==== DATA SEGMENT

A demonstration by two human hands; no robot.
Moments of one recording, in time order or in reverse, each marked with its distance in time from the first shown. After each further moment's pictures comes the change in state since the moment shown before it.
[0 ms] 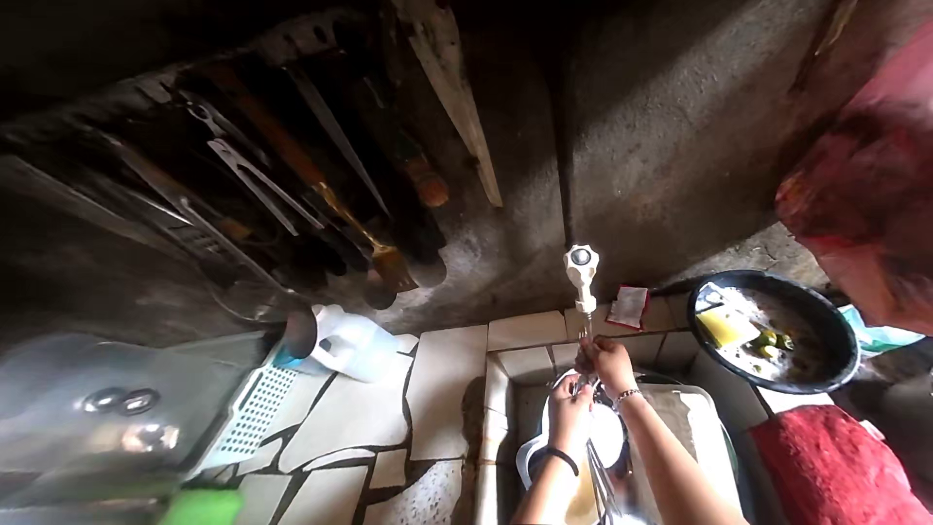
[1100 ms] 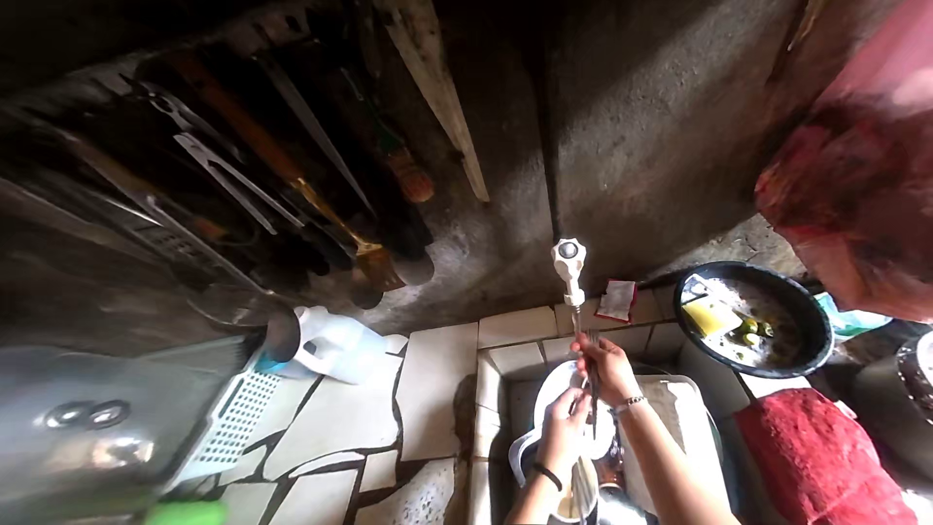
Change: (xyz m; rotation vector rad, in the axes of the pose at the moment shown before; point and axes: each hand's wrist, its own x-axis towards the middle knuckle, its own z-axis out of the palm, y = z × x) left_hand -0.004 -0.041 -0.019 0.238 -0.158 0.279; right_hand -0.035 -0.008 -0.011 0.505 -0.096 0.031
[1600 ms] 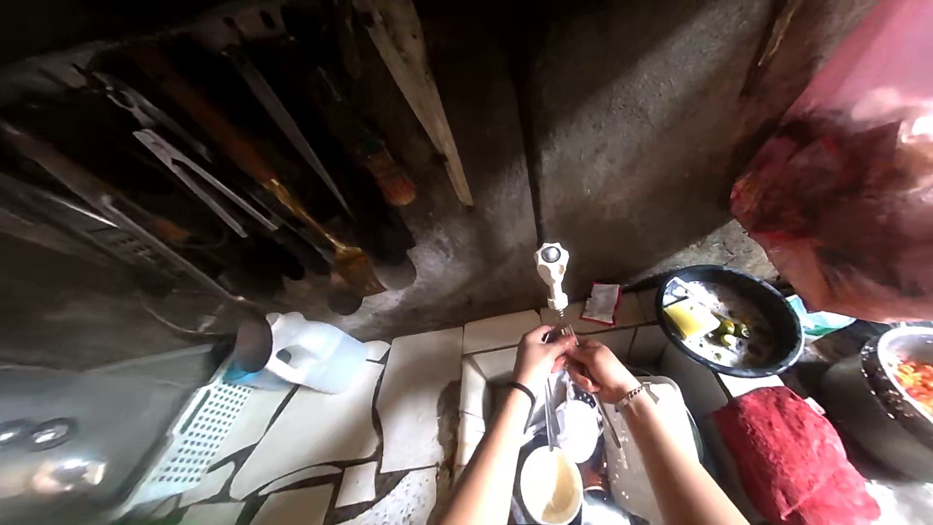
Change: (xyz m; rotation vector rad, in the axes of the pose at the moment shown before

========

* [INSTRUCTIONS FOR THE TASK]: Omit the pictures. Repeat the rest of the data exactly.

* [ANSWER BELOW]:
A demonstration by two human hands; no robot.
Moments of one recording, in time order or in reverse, each marked with its distance in time from the first shown. After each further moment's pictures comes the change in state since the moment shown before it.
[0 ms] 
[1100 ms] 
Change: (xyz m; rotation vector rad, in the axes of the pose at the moment shown before; point and axes: each hand's wrist, its own x-axis towards the middle knuckle, its own z-axis out of the palm, y = z × x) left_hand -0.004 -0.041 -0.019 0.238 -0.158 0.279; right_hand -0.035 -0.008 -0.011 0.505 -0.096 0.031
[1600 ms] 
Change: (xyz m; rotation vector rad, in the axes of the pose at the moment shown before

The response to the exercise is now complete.